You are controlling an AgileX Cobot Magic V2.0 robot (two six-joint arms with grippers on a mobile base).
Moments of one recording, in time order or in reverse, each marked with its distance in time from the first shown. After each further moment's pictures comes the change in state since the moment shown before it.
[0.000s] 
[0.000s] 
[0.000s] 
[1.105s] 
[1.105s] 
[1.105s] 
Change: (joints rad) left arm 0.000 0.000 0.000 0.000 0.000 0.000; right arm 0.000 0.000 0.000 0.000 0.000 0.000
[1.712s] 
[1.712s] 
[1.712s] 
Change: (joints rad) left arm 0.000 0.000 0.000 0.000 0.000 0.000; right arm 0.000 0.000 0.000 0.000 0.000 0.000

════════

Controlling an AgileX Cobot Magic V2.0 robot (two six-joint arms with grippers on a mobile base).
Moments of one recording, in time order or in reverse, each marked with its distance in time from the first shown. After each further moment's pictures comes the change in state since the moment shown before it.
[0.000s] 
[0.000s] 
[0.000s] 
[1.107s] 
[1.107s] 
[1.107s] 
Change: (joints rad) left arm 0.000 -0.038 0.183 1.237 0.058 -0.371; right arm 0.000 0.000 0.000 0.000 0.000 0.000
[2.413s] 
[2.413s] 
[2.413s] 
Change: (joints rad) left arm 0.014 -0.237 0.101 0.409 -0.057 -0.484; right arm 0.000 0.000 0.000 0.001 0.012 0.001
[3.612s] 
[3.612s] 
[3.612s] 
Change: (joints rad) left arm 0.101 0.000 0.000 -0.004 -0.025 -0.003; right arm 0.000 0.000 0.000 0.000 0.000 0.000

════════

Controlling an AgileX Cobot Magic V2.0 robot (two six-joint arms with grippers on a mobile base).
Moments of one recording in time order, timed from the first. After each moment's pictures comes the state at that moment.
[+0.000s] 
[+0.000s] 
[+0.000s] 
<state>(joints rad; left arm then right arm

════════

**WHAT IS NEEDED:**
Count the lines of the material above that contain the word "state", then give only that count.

**COMPLETED EXERCISE:**
4